RChain isn’t without its controversy, however. Meredith started on the project as Chief Technology Officer of Synereo, a content monetization platform that uses the AMP token. Meredith and Synereo CEO Dor Konforty had a public falling out that caused Meredith to head out on his own to start the RChain coop. Stories swirled around the Internet from company insiders about both projects being vaporware.

While RChain is touted as a faster solution than Ethereum or Bitcoin that’s able to scale easier, a completed project has yet to materialize. Supporters compare the blockchain only to these popular blockchains, ignoring the dozens of others that improve upon their formulas.

Detractors point out most of the development appears to be outsourced and we’ve yet to see a working product. The testnet is scheduled for launch July 2018, and once it’s up, we’ll have more of an opportunity to see how it truly works in the real world.

Even then, partnerships are going to be key to RChain’s success. While the coop is working hard to fund startups and incubate development on the chain, it’s a house of cards without partnerships from major enterprises. For RChain to succeed, it needs partners in the Fortune 500.

How RChain Works

RChain got its name from the RHO calculus mentioned in the intro. This is one of its key features and is a simplified variant of asynchronous polyadic pi calculus. Basically, it allows concurrent computations over networks. It’s all done using Rholang, a proprietary smart-contract programming language.

Introducing a new programming language will stump even experienced developers, as concurrent computing is much different than object-oriented or functional structures used in most popular languages on the market today. Even Ethereum’s Solidity language became a hurdle, and blockchains like Stratis and Aeternity offer more familiar languages like C# and JavaScript, respectively.

The RChain smart contracts are processed on a RhoVM virtual machine and verified using a proof-of-stake consensus protocol (more specifically, the Casper algorithm is used).
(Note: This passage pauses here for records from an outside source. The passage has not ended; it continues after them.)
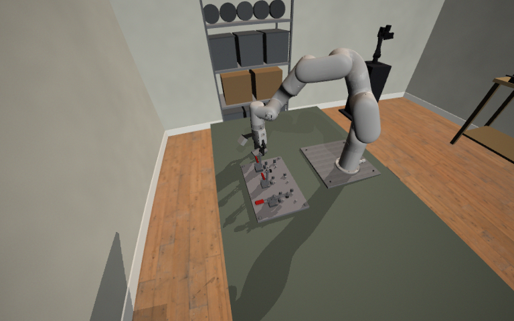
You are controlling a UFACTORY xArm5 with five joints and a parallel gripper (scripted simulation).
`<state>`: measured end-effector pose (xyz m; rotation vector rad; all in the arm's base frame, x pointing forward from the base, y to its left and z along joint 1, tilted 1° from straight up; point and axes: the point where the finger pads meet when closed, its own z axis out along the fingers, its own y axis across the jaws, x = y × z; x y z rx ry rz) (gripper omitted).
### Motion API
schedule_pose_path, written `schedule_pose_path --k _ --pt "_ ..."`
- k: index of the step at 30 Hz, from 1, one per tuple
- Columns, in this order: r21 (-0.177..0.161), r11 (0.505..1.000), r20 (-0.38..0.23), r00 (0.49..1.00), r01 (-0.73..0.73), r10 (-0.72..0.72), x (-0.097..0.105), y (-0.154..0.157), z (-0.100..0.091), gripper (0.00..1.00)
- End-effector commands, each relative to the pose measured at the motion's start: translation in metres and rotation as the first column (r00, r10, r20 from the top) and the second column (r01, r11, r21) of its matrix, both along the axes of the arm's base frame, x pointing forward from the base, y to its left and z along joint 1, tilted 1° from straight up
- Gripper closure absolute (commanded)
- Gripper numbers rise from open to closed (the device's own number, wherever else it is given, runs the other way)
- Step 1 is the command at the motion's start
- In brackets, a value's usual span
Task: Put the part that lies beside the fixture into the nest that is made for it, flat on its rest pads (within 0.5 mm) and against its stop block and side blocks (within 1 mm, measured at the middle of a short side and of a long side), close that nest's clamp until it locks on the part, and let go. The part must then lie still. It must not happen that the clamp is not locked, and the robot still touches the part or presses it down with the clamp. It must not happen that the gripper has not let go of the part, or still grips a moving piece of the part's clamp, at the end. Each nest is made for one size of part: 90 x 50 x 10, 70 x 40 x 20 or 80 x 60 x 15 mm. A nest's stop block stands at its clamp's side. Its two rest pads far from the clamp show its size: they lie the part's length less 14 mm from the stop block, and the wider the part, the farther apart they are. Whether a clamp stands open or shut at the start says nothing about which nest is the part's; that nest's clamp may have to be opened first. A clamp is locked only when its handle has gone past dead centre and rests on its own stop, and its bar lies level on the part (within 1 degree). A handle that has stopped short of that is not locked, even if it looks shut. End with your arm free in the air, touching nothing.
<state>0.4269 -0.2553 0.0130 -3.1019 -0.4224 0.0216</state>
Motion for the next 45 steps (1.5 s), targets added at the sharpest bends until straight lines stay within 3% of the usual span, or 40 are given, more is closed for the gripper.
schedule_pose_path --k 1,6,19,32,45 --pt "-0.003 1.000 0.005 1.000 0.000 0.000 0.002 -0.001 0.010 1.00" --pt "-0.003 1.000 0.005 1.000 0.000 0.000 0.002 -0.001 0.018 1.00" --pt "-0.003 1.000 0.005 1.000 0.000 0.000 0.003 0.000 0.068 1.00" --pt "-0.003 1.000 0.005 1.000 0.000 0.000 0.004 0.000 0.105 1.00" --pt "-0.003 1.000 0.005 1.000 0.000 0.000 0.004 0.000 0.118 1.00"
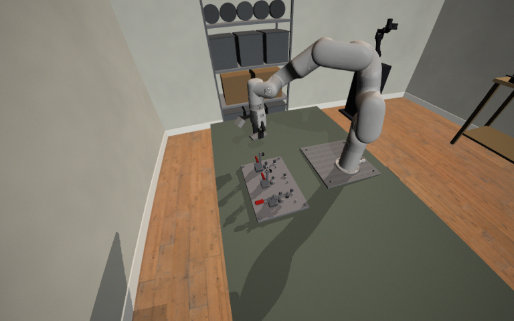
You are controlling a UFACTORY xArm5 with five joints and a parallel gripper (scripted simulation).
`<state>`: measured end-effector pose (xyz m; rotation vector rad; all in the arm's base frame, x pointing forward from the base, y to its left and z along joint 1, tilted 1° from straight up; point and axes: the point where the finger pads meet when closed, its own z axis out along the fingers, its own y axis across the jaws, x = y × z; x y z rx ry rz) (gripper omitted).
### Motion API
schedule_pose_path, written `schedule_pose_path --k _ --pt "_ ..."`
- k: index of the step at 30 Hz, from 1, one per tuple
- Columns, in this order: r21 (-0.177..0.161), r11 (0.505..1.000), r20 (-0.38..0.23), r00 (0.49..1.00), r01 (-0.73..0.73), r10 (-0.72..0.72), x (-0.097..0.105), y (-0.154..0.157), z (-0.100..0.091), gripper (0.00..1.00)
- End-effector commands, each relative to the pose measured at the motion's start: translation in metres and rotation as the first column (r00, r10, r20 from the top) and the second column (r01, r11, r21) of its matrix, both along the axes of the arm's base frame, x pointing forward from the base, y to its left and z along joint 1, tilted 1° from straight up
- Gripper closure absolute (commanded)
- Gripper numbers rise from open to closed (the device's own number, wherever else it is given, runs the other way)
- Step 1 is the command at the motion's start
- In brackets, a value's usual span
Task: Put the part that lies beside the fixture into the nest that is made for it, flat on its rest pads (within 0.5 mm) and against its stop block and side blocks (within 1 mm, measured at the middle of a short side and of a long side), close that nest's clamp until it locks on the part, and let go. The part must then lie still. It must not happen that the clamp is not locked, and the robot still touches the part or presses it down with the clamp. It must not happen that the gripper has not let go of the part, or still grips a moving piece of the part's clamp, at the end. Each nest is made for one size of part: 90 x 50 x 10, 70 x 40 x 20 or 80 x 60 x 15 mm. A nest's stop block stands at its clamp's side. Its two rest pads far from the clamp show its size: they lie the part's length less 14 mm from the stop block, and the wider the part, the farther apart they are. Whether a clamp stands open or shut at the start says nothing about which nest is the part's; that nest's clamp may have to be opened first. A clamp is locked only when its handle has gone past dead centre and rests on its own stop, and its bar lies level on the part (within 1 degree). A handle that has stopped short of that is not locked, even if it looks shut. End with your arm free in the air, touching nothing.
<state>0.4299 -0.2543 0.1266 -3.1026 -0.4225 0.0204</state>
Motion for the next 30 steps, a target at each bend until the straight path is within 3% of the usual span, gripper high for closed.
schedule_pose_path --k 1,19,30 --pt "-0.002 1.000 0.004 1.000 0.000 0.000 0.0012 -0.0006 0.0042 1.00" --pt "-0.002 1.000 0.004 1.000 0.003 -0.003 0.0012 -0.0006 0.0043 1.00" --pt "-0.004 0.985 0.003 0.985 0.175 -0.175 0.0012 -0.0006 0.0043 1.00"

Like Ethereum, smart contracts are Turing complete, and each block has a dynamic size.

An RChain node includes the RhoVM, a Java VM (on which the RhoVM runs), and a P2P network. Each node can theoretically process multiple blockchains concurrently and can be configured as a public, private, or consortium blockchain. In this sense, RChain will be one of the many crypto projects that runs as a network of blockchains, rather than a single one.

In this respect, clients can pick and choose which blocks to subscribe to, without needing to process the entire blockchain. This is one of the features that helps improve speed.

Summary

RChain is certainly an ambitious project, but a working product has yet to hit the market. It often compares itself to Bitcoin and Ethereum, but in the time it has so far taken to release a platform, hundreds of projects already addressed the issues in these early blockchains. Scalability will no longer be an issue by the time RChain’s main net is scheduled to go live. It does have several key factors working in its favor.

The current iteration of RChain exists as an ERC-20 token on the Ethereum blockchain. These tokens will be exchangeable for the REV token once the RChain mainnet is launched.

RChain uses reflective-high-order calculus to achieve multithreaded concurrent computing. It’s the basis of Rholang, the proprietary programming language run on a RhoVM environment within the Java virtual machine.

RChain hopes to have faster transaction speeds than any other cryptocurrency and more users than Facebook, although it has yet to achieve either.

RChain has several partnerships in place to create an incubator of startups that use its environment. Although enterprise scalability is its major selling point, it has yet to forge any enterprise partnerships.

RChain is saying all the right things, but many analysts doubt its viability in the real world. Once its mainnet launches, we’ll know more about whether it can actually fulfill these promises. Until then, be wary of signs of possible vaporware.